Description of the task. Your task is to copy exactly the lines from the line containing "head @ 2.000" through the end of the listing below, with pictures left out.
___ Extracted material
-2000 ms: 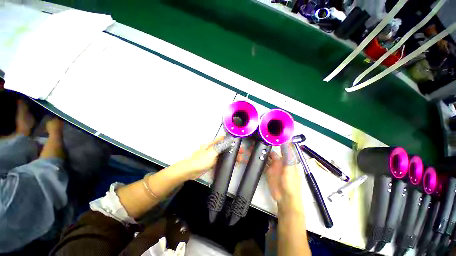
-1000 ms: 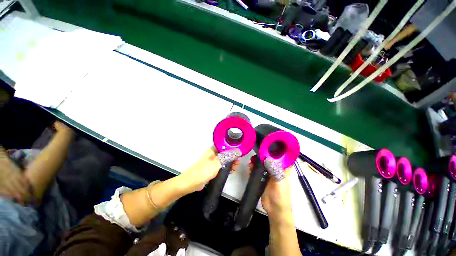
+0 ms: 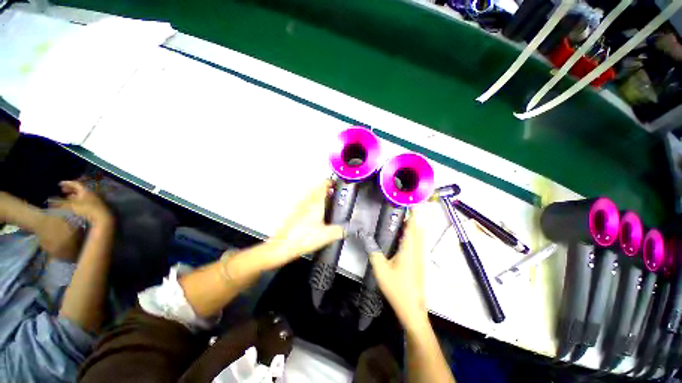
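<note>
Two dark grey hair dryers with magenta outlet rings are held side by side over the worktop's front edge, rings up and facing me, handles pointing down. My left hand (image 3: pixel 310 224) is around the handle of the left hair dryer (image 3: pixel 346 196), its thumb across the handle. My right hand (image 3: pixel 402 269) is around the handle of the right hair dryer (image 3: pixel 390 217), its thumb reaching across toward the left. Small buttons show on both handles and textured bands at their lower ends. Some fingers are hidden behind the handles.
A small hammer (image 3: pixel 472 254), a dark pen-like stick (image 3: pixel 491 226) and a pale thin tool (image 3: pixel 526 262) lie right of my hands. More hair dryers (image 3: pixel 588 280) stand in a row at far right. White sheets (image 3: pixel 90 82) lie at far left. Another person's hand (image 3: pixel 84 202) is at left.
Both dryers have moved up in view and tilted, so their handles and buttons show more. My thumbs have moved from beside the rings down to the handles.
</note>
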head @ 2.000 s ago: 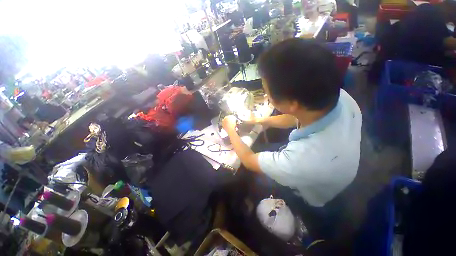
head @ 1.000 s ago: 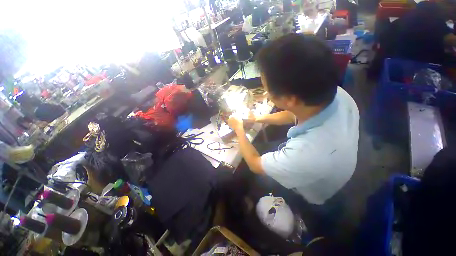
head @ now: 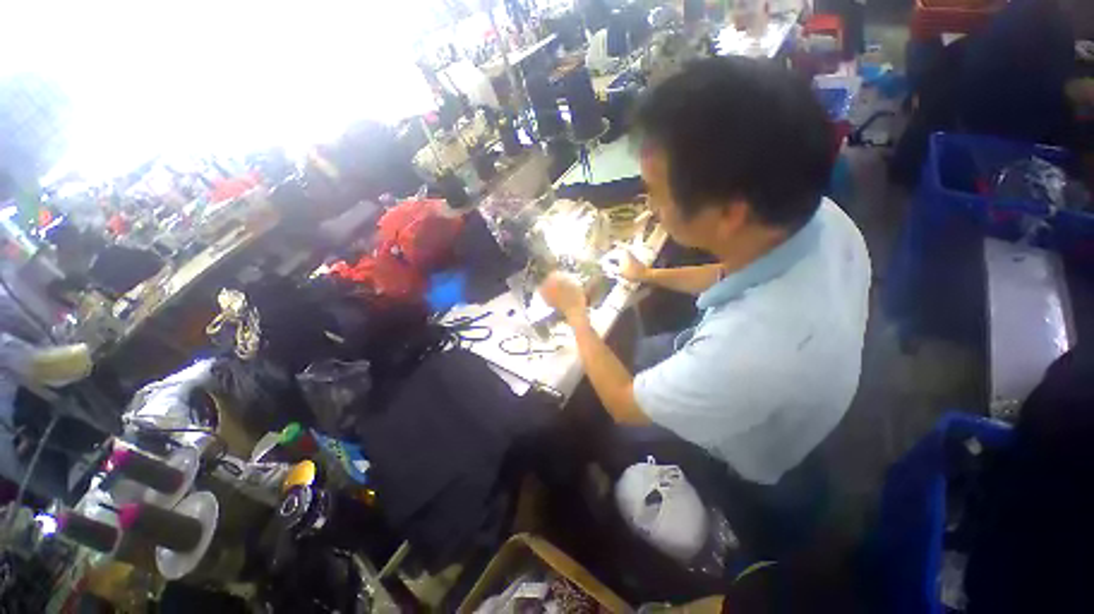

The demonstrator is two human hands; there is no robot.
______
Answer space.
head @ 2.000 s ago: 
head @ 1.000 s ago: 
head @ now: 

The demonstrator is two human hands; there is no robot.

What appears above is the complete answer.